Matt Berninger está que no para. Después de casi dos años de gira con su grupo The National tras el lanzamiento de su Trouble Will Find Me en 2013, ahora se encuentra en el estudio preparando el sucesor de este LP… mientras trabaja en EL VY, un proyecto musical paralelo junto a Brent Knopf, música y productor de Portland conocido por su trabajo en Ramona Falls Menomena.

De este proyecto ya pudimos escuchar un primer adelanto, Return To The Moon, un tema con el que el vocalista de The National se desentendía del estilo de su banda para protagonizar melodías de carácter algo más desinhibido, incluso bailable, de letras algo surrealistas. Ahora, con el reciente estreno de I’m The Man To Be, terminamos de concretar esa primera impresión.

Este nuevo single se trata de un medio-tiempo de carácter más rockero, abandonando las guitarras con cierto toque funky de Return To The Moon.

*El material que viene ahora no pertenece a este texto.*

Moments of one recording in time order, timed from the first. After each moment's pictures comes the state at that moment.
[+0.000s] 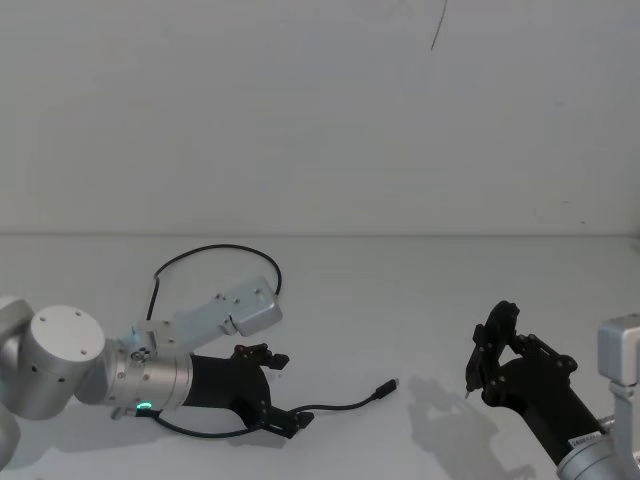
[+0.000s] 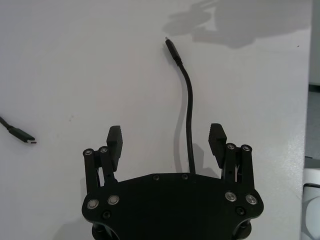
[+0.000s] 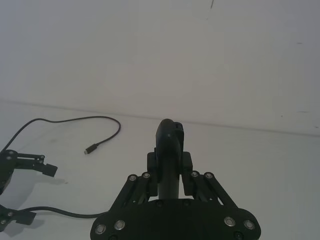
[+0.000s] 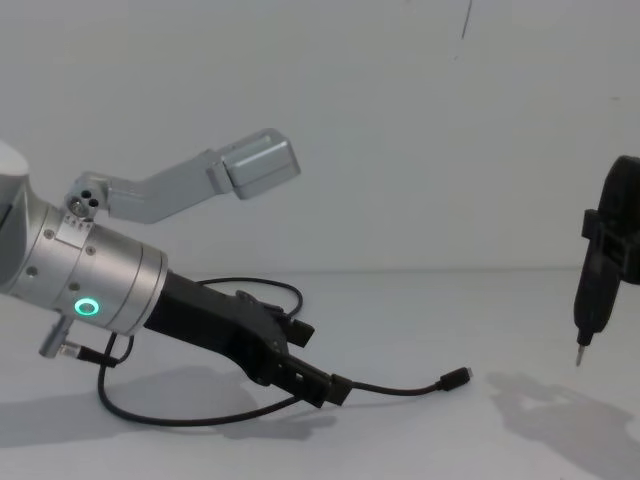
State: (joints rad) left arm -0.75 0.43 0.77 -1.19 -0.25 0.24 -0.82; right arm -0.01 0.34 -0.23 -1.77 0.29 0.03 0.07
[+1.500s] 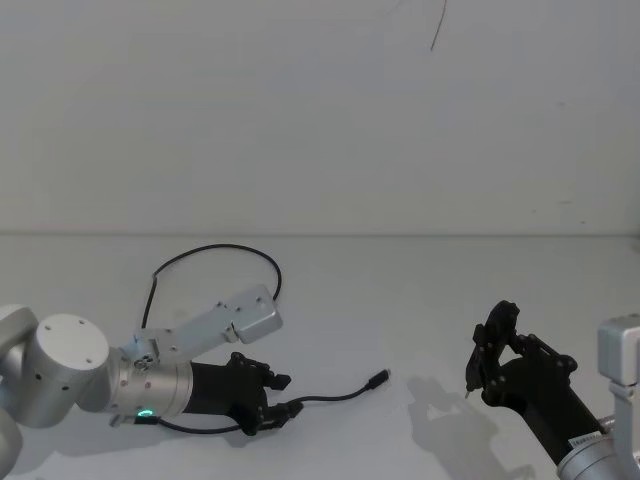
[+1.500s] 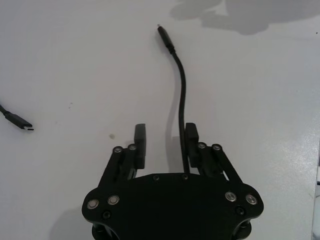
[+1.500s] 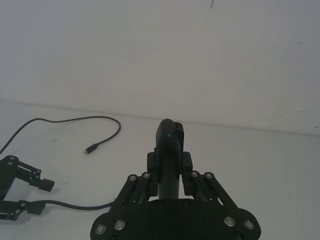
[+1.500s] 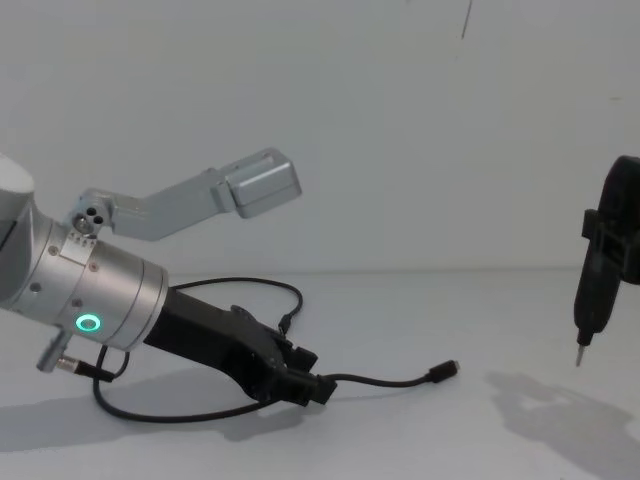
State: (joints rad) left arm -0.74 0.43 0.77 -1.19 -0.24 0.27 -0.78; right arm -0.01 0.34 -0.23 -1.77 0.29 0.03 0.07
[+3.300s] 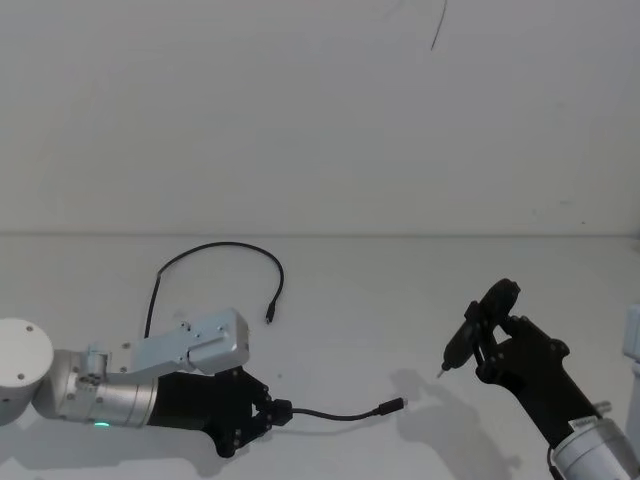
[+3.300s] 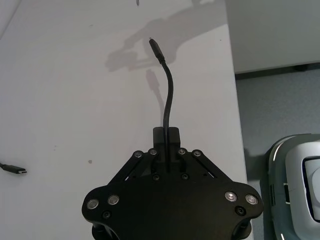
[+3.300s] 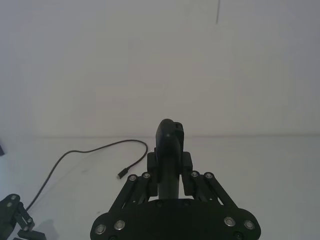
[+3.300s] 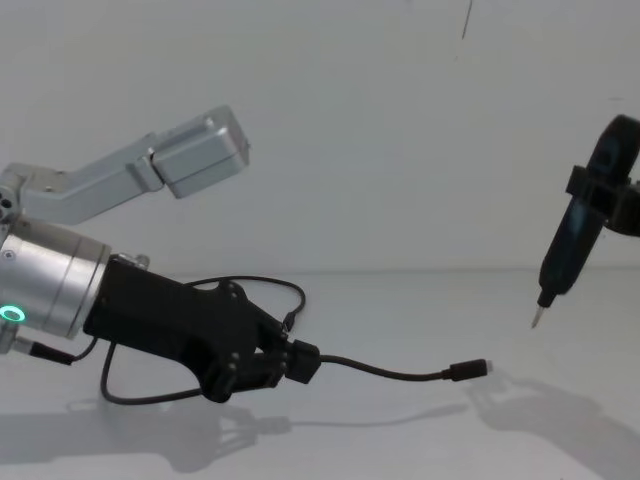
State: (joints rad) left arm -0.71 0.55 0.78 -1.28 -0.27 -0.02 -0.95; right arm 0.01 0.27 -0.18 -1.75 0.43 0.02 0.17
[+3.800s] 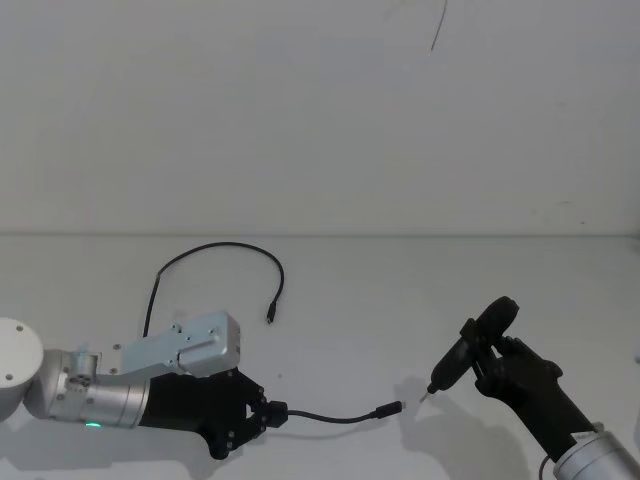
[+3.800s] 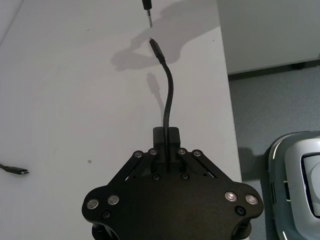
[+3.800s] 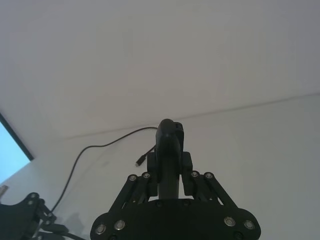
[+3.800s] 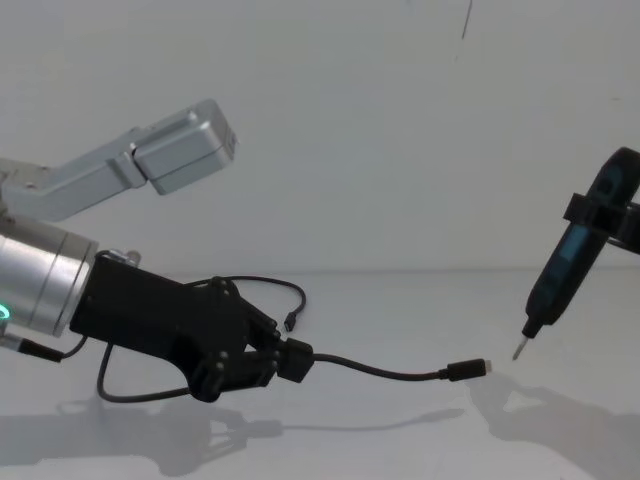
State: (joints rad) left arm -0.71 0.57 0.78 -1.29 -0.28 -0.05 -0.97; right arm -0.02 0.25 -0.15 -1.77 0.57 0.12 0.19
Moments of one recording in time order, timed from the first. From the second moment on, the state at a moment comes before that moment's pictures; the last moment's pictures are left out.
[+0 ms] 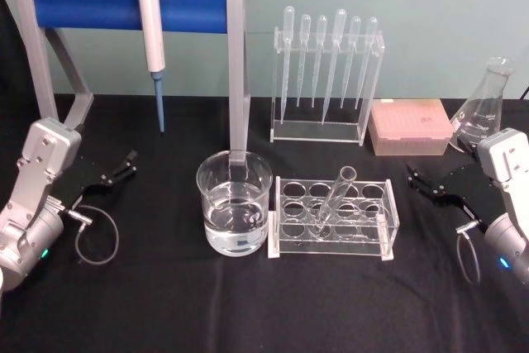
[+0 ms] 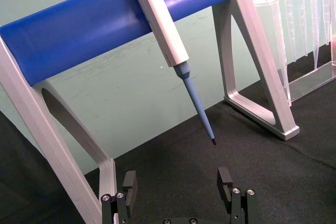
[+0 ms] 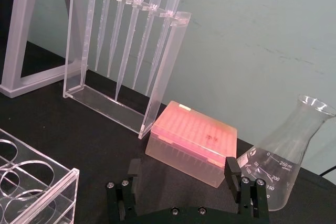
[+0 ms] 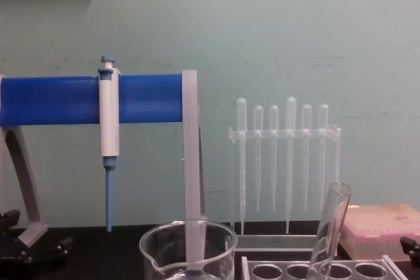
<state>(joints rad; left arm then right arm) -0.20 0.60 0.45 -1.41 -0.25 -0.12 0.03 0.20 0.60 -0.45 -1.41 0.25 -0.12 -0.03</state>
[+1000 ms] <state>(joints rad) -0.20 0.60 0.45 -1.41 -0.25 -0.12 0.03 0.20 0.60 -0.45 -1.41 0.25 -0.12 -0.03</state>
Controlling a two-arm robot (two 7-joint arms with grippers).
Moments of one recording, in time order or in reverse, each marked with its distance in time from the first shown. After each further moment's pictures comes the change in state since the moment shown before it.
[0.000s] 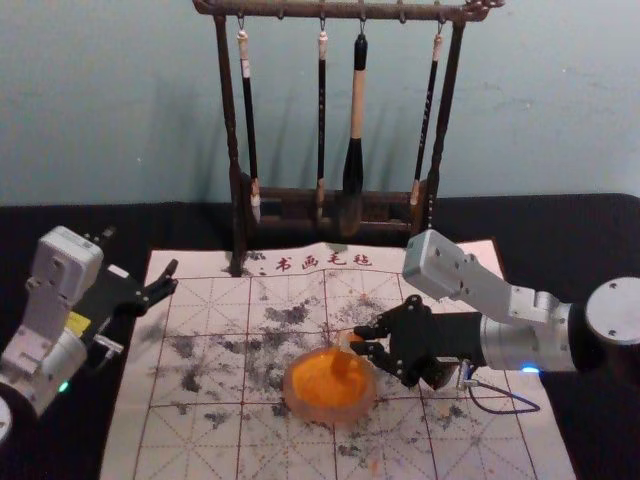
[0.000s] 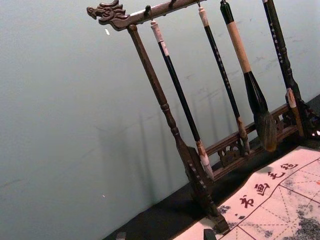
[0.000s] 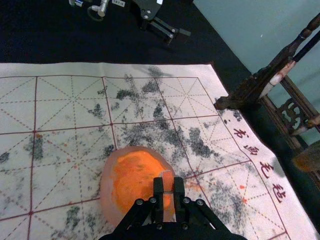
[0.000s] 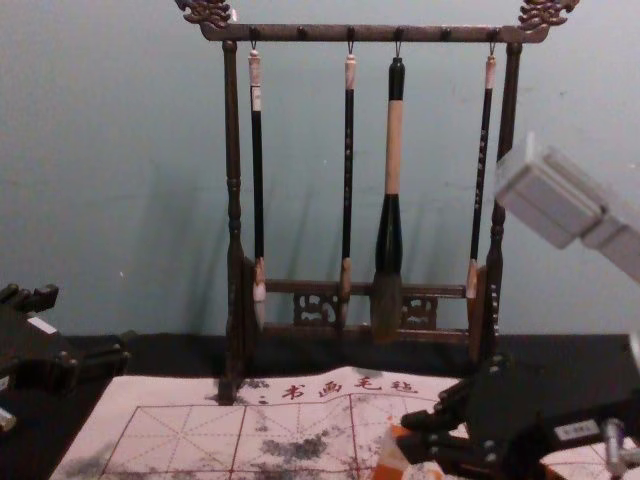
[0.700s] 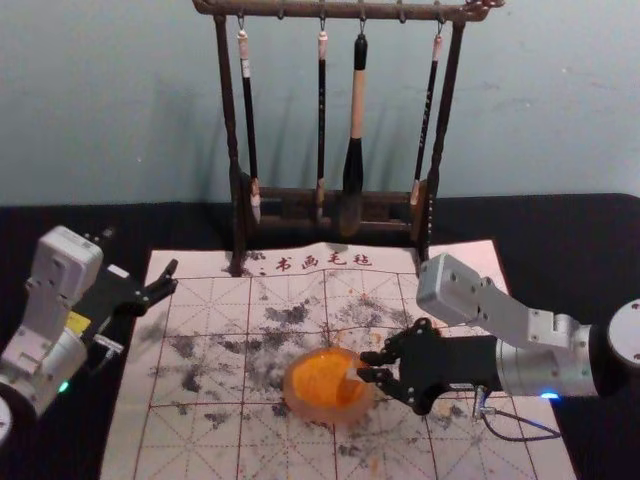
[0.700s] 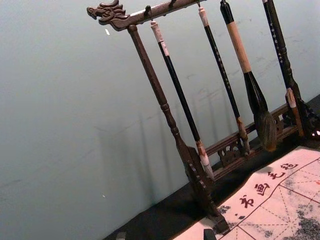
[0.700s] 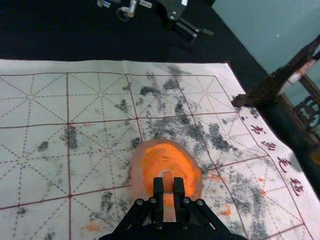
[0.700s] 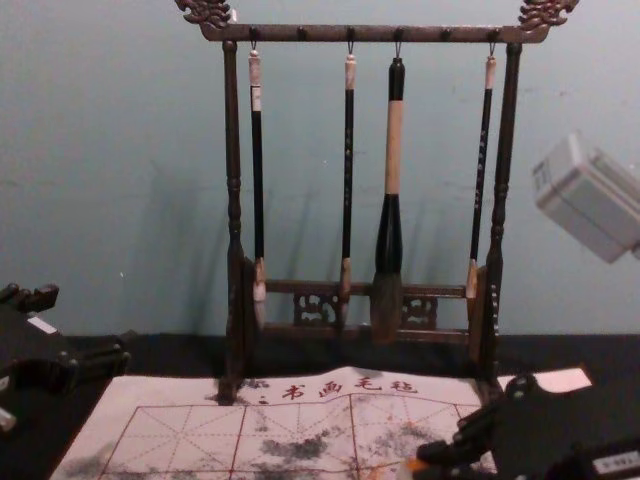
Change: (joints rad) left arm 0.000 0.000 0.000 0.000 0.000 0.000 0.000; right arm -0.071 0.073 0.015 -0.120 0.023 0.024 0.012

Pero lo que mantienen en común es un estribillo que se pega al instante y te entran ganas de gritarlo (I’m peaceful cause my dick is in the sunlight  held up by kites cause I’m the man to be).

Y por último, hay que destacar al bueno de Matt bailando (con unos pasos muy similares a los que uso yo. Sí, eso dice mucho de mí), demostrando que no todo es misterio y oscuridad en el national, sino que tiene una válvula de escape de tanta seriedad, y esa no es menos que su proyecto musical paralelo EL VY, del cual esperamos con ganas su álbum a estrenar el 30 de octubre de este 2015.